An alternative interface that makes this choice more clear would be to use Chapter 10 and create a new argument called something like engine = c("POSIX", "perl", "fixed"). This also has the nice feature of making it easier to extend in the future. That might look something like this:

grepl(pattern, string, engine = "regex")
grepl(pattern, string, engine = "fixed")
grepl(pattern, string, engine = "perl")

But stringr takes a different approach, because of a problem hinted at in grepl() and friends: ignore.case only works with two of the three engines: POSIX and perl.

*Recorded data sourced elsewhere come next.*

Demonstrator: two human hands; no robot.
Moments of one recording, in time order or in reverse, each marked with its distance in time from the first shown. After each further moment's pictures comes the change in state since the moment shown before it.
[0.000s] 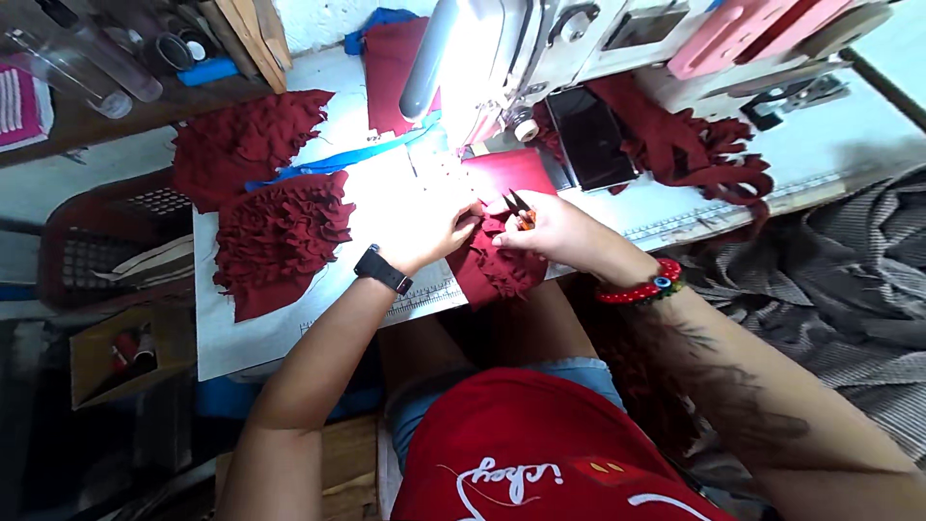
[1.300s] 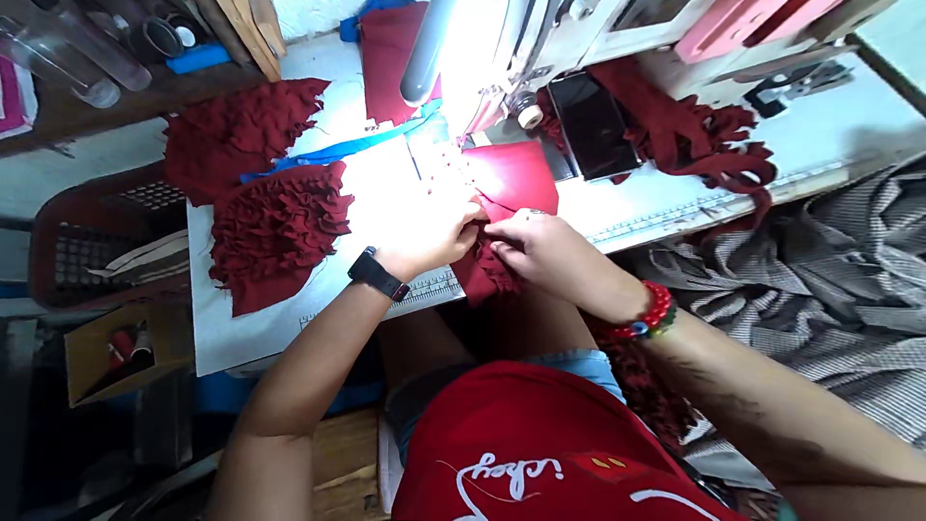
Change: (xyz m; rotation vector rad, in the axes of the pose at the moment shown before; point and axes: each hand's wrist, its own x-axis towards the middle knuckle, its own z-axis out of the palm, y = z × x) left_hand -0.010 0.012 -0.003 0.002 -0.082 0.077; right_hand -0.019 0.013 0.031 -0.511 0.111 -0.302
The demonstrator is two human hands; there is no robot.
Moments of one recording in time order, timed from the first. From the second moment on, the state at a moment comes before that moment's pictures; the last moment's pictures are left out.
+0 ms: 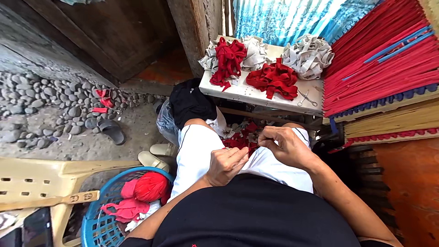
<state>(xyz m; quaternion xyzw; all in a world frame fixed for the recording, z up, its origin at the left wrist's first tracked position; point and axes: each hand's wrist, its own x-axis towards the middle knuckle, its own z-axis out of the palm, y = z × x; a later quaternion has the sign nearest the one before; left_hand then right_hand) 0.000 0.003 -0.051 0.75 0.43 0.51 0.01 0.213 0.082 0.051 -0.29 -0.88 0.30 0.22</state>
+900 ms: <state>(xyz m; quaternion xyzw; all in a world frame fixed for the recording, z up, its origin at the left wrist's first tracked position) 0.007 0.003 -0.047 0.62 0.50 0.58 0.19 0.215 0.060 0.015 -0.29 -0.83 0.40 0.26</state>
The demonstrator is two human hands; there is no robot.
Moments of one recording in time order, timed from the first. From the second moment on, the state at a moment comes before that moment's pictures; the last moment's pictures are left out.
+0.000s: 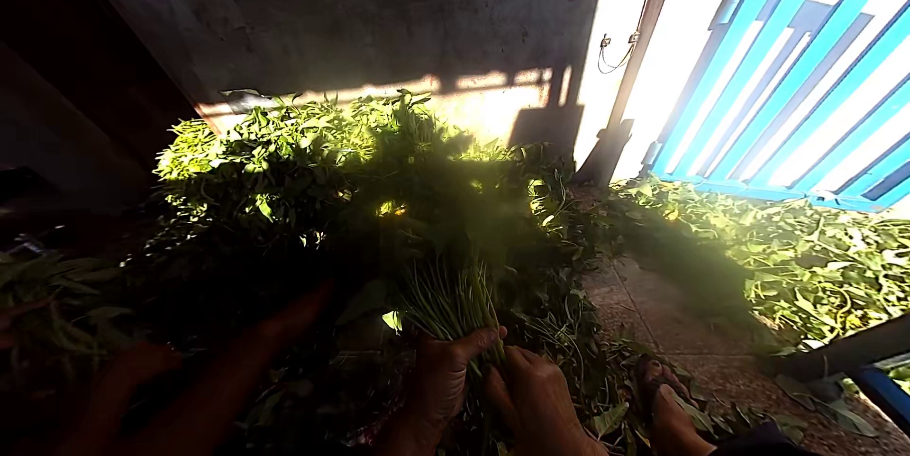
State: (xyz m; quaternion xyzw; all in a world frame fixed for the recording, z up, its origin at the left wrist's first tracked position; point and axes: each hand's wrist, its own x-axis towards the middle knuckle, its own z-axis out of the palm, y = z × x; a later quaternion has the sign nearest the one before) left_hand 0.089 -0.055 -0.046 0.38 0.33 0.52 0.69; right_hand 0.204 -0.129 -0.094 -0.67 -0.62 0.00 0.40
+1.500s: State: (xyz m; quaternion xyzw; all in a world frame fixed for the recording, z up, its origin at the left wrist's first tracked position) left_hand 0.113 -0.073 -0.030 0.29 0.39 0.54 0.69; right_hand 0.221 -0.151 -0.082 -0.66 -0.60 0.17 0.42
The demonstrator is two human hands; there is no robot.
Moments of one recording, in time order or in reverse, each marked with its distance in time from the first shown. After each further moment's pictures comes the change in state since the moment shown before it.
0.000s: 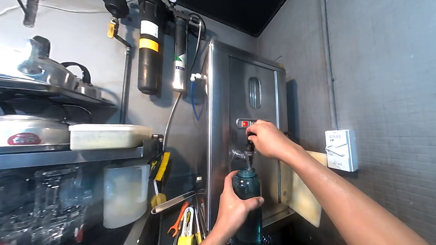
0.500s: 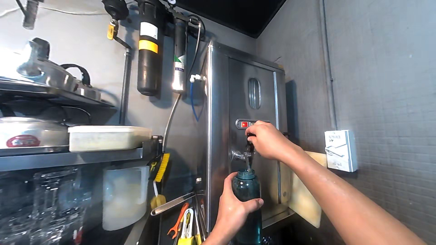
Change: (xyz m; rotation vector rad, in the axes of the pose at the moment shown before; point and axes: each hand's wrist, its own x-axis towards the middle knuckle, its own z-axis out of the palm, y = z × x) left_hand -0.001 -0.001 0.000 0.006 0.001 -0.022; right_hand 0.000 0.000 0.000 -0.003 -0.005 0.004
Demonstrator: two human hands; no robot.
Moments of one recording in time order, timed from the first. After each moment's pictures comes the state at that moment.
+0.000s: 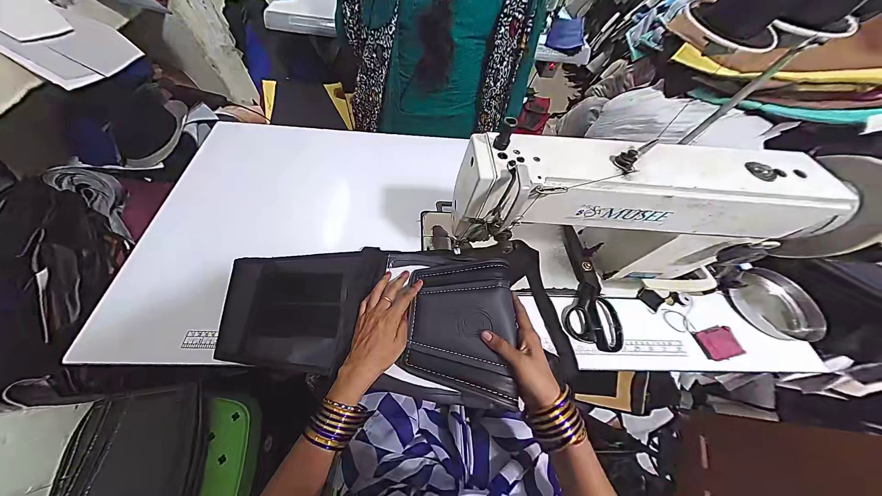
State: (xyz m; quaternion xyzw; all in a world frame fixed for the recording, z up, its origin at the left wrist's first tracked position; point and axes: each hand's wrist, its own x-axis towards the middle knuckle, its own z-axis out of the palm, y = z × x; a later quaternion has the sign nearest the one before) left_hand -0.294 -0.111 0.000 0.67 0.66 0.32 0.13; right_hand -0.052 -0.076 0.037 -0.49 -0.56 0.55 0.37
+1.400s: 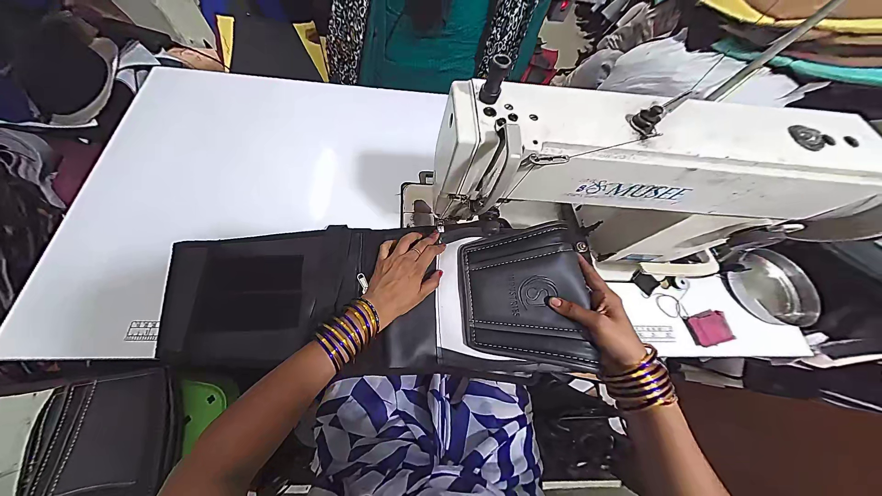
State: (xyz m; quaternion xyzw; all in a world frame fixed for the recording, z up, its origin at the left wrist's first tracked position) left_hand -0.261 -0.026 0.001 0.77 0.60 0.20 0.10; right_hand 0.056 -0.005 0.055 -0.54 -0.58 0.51 0.34
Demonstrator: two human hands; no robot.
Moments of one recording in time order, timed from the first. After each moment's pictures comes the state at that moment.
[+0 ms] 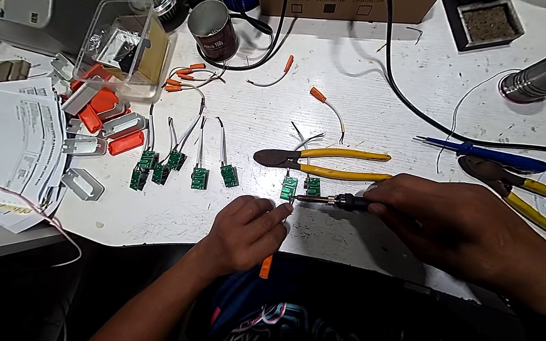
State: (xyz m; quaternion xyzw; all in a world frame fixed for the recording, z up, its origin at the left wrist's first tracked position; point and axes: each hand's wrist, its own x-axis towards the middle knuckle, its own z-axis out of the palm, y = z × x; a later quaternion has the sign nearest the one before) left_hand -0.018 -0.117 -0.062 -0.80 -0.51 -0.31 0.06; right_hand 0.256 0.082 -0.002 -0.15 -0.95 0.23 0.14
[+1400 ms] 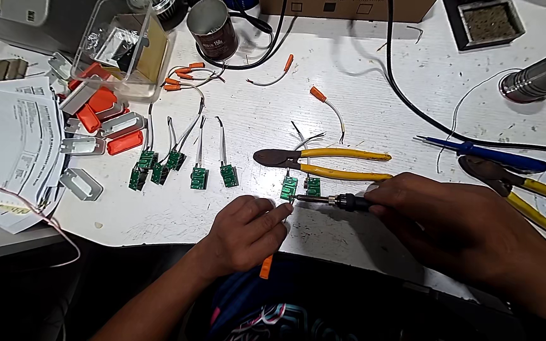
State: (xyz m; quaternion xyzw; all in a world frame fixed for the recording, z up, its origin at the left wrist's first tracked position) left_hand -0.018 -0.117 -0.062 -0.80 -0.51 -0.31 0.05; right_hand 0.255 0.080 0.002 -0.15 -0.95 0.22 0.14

Additionally, having an engine argument that affects the meaning of the pattern argument is a little unfortunate — that means you have to read the call until you see the engine argument before you can understand precisely what the pattern means.

stringr takes a different approach, encoding the engine as an attribute of the pattern:

x <- str_detect(letters, "a")
# short for:
x <- str_detect(letters, regex("a"))

# Which is where you supply additional arguments
x <- str_detect(letters, regex("a", ignore_case = TRUE))

This has the advantage that each engine can take different arguments. In base R, the only argument of this nature of ignore.case, but stringr’s regex() has arguments like multiline, comments, and dotall which change how some components of the pattern are matched.

Using an engine argument also wouldn’t work in stringr because of the boundary() engine which rather than matching specific patterns uses matches based on boundaries between things like letters or words or sentences.

str_view("This is a sentence.", boundary("word"))
str_view("This is a sentence.", boundary("sentence"))

This is more appealing than creating a separate function for each engine because there are many other functions in the same family as grepl(). If we created grepl_fixed(), we’d also need gsub_fixed(), regexp_fixed() etc.

17.4 str_flatten()

str_flatten() was a relatively recent addition to stringr. It took me a long time to realise that one of the challenges of understanding paste() was that depending on the presence or absence of the collapse argument it could either transform a string (i.e. return something the same length) or summarise a string (i.e. always return a single string).

Once str_flatten() existed it become more clear that it would be useful to have str_flatten_comma() which made it easier to use the Oxford comma (which seems to be something that’s only needed for English, and ironically the Oxford comma is more common in US English than UK English).

17.5 Recycling rules

stringr implements recycling rules so that you can either supply a vector of strings or a vector of patterns:

alphabet <- str_flatten(letters, collapse = "")
vowels <- c("a", "e", "i", "o", "u")
grepl(vowels, alphabet)
#> Warning in grepl(vowels, alphabet): argument 'pattern' has length > 1 and only
#> the first element will be used
#> [1] TRUE
str_detect(alphabet, vowels)
#> [1] TRUE TRUE TRUE TRUE TRUE

On the whole I regret this. It’s generally not that useful (since you typically have more than one string, not more than one pattern), most people don’t use it, and now it feels overly clever.

17.6 Redundant functions

There are a couple of stringr functions that were very useful at the time, but are now less important.

  • nchar(NA) used to return 2, and nchar(factor("abc")) used to return 1. str_length() fixed both of these problems, but those fixes also migrated to base R, leaving str_length() as less useful.
  • paste0() did not exist so str_c() was very useful. But now str_c() primarily only useful for its recycling logic.